[Start of Attachment]
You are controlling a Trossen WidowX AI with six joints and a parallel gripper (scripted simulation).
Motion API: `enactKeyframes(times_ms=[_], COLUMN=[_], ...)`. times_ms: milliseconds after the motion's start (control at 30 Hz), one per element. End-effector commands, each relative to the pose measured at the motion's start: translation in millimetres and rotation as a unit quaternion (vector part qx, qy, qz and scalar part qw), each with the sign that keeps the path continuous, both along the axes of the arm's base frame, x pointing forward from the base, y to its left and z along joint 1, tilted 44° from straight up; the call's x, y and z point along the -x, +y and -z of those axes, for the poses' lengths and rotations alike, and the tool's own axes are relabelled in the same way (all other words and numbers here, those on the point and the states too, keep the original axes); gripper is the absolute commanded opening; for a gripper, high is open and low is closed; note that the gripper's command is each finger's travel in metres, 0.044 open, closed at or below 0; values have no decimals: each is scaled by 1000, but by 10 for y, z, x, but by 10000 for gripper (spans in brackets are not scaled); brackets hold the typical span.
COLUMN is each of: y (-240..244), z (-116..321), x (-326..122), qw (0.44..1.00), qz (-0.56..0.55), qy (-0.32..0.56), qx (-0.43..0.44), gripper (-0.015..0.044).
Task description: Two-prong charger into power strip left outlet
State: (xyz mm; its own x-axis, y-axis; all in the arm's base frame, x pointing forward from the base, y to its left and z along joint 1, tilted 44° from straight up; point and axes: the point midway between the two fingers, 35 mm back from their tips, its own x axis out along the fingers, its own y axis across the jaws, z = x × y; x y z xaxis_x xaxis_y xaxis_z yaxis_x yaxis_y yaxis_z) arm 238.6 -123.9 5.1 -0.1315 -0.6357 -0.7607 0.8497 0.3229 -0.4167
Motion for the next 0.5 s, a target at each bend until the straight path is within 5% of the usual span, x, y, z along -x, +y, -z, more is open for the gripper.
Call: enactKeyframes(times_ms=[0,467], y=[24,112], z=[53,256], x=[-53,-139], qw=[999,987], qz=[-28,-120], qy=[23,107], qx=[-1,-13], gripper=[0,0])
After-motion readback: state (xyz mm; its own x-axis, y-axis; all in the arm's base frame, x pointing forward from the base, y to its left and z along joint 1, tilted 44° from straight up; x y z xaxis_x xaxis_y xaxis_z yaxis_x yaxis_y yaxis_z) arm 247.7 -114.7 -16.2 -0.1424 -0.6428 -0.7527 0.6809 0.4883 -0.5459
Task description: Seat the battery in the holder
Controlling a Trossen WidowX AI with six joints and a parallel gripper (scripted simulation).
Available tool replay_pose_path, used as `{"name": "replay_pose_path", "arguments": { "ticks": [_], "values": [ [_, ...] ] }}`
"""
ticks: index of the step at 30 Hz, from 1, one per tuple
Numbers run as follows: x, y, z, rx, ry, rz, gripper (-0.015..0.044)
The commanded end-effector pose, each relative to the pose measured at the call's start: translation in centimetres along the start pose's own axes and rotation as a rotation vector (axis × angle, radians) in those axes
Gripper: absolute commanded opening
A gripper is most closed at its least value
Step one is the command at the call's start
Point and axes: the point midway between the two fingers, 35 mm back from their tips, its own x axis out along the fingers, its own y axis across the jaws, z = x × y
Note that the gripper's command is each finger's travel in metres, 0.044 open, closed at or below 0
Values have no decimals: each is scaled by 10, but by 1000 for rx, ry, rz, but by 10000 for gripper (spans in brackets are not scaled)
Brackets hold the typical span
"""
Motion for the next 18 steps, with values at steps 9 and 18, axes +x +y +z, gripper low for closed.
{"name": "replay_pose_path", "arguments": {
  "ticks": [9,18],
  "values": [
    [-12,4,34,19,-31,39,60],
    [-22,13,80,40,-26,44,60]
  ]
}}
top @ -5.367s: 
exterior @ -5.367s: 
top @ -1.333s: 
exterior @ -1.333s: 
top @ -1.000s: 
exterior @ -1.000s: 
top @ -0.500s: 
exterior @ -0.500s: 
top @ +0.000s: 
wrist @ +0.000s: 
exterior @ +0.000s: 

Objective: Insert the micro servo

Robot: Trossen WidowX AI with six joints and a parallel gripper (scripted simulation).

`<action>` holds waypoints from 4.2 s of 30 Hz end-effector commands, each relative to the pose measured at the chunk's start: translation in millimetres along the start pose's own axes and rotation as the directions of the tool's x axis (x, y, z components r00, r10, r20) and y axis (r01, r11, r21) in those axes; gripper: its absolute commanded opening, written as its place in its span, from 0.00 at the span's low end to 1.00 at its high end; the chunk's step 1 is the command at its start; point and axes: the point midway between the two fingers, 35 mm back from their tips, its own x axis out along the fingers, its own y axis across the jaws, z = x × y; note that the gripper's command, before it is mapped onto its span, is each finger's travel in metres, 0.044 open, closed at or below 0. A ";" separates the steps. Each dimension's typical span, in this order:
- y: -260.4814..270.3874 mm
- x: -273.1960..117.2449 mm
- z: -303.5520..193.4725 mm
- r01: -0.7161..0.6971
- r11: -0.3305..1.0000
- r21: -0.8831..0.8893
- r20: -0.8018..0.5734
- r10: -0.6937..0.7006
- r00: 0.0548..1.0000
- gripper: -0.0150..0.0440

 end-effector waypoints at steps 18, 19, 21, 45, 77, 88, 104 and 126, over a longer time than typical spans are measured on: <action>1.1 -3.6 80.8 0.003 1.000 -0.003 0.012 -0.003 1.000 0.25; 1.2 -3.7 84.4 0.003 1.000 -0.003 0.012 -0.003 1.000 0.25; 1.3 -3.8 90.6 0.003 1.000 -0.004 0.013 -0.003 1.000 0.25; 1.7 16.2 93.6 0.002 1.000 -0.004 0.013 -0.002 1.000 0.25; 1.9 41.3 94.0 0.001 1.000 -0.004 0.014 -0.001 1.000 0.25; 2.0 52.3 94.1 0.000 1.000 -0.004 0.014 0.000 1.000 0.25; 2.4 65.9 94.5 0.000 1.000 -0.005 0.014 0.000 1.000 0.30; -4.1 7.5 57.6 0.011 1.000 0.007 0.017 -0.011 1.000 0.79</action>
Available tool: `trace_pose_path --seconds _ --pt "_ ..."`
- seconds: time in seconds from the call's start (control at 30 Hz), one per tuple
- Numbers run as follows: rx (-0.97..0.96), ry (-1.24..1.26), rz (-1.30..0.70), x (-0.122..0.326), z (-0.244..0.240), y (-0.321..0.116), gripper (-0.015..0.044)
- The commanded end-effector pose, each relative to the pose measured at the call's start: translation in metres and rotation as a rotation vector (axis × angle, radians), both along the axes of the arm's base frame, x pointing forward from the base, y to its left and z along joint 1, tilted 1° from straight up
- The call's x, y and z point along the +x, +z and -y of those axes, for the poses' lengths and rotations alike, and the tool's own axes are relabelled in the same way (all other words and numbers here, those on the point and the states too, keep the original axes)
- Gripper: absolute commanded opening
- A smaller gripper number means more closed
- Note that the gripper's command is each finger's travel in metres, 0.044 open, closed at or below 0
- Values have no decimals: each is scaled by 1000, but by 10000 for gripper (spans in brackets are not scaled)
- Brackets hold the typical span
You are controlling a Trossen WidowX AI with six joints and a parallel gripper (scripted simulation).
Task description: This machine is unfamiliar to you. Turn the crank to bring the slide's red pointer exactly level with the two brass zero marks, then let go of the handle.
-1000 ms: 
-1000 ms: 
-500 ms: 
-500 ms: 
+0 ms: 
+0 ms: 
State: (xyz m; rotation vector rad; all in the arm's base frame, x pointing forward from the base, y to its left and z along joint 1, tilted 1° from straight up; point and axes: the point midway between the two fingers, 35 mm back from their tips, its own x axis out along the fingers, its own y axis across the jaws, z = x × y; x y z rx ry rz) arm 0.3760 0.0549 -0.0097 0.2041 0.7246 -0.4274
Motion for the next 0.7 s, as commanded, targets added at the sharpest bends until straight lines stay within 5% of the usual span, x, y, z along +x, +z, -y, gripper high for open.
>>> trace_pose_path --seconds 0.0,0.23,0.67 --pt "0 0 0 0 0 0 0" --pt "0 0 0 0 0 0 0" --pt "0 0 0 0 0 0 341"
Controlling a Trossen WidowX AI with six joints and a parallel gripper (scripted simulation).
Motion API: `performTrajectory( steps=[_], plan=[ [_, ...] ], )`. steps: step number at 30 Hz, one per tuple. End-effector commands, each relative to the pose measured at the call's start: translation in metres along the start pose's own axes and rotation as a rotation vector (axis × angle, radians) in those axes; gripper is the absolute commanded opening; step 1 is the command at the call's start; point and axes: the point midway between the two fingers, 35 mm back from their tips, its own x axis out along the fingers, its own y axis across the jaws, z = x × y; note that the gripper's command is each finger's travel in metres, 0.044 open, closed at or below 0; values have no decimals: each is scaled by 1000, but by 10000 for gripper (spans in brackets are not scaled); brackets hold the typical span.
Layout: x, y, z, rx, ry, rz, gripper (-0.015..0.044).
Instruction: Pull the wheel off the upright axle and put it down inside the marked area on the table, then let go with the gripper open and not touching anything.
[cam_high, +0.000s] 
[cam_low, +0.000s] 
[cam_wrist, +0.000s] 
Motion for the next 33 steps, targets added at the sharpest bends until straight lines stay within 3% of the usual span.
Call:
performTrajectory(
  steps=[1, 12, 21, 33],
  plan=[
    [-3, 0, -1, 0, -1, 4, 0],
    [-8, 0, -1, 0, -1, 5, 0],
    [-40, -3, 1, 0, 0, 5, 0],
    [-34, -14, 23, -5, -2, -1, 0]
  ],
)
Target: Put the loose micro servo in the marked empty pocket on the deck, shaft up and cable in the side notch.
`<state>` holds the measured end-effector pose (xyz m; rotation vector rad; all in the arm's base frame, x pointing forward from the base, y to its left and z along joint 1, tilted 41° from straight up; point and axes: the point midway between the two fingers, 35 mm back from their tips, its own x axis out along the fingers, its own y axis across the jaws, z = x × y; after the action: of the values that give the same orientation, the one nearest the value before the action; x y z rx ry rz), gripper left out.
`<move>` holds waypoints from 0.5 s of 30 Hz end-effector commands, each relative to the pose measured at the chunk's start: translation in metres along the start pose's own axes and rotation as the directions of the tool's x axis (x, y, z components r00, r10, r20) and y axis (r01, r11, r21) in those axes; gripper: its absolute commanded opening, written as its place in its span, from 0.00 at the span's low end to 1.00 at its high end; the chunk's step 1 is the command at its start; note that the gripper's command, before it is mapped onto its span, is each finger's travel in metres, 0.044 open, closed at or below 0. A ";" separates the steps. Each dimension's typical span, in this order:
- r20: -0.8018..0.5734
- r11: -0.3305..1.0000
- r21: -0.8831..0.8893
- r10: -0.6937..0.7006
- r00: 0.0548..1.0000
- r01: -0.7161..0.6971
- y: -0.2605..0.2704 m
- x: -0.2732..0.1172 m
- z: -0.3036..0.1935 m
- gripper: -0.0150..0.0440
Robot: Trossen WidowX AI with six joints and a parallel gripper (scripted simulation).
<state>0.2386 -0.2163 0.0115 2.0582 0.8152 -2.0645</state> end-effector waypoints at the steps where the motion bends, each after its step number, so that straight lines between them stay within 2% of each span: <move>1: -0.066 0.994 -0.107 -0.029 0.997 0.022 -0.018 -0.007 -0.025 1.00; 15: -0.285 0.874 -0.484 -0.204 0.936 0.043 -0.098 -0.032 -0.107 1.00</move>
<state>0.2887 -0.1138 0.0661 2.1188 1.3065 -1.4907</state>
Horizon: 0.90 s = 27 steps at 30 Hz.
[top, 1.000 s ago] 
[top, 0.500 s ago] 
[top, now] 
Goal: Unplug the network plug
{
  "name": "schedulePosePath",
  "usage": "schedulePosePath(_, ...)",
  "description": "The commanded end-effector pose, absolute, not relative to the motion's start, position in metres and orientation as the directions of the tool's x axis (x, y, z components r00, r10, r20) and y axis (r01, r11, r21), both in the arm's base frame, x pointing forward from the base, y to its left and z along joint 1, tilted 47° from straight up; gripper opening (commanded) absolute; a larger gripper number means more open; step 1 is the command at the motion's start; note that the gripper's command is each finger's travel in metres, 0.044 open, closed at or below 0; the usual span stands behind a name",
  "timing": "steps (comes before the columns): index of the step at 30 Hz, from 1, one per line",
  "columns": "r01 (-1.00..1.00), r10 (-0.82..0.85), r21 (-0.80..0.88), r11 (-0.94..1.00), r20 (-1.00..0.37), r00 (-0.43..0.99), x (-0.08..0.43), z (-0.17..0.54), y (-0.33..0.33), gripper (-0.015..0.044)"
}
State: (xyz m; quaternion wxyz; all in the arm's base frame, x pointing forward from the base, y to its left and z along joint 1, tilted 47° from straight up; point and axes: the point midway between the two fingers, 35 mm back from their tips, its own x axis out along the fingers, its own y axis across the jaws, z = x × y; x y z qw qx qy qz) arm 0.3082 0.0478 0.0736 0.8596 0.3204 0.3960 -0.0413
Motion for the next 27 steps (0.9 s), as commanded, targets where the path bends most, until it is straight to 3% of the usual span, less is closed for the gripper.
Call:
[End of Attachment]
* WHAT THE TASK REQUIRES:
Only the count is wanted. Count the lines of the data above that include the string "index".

* RESPONSE TO THE TASK:
2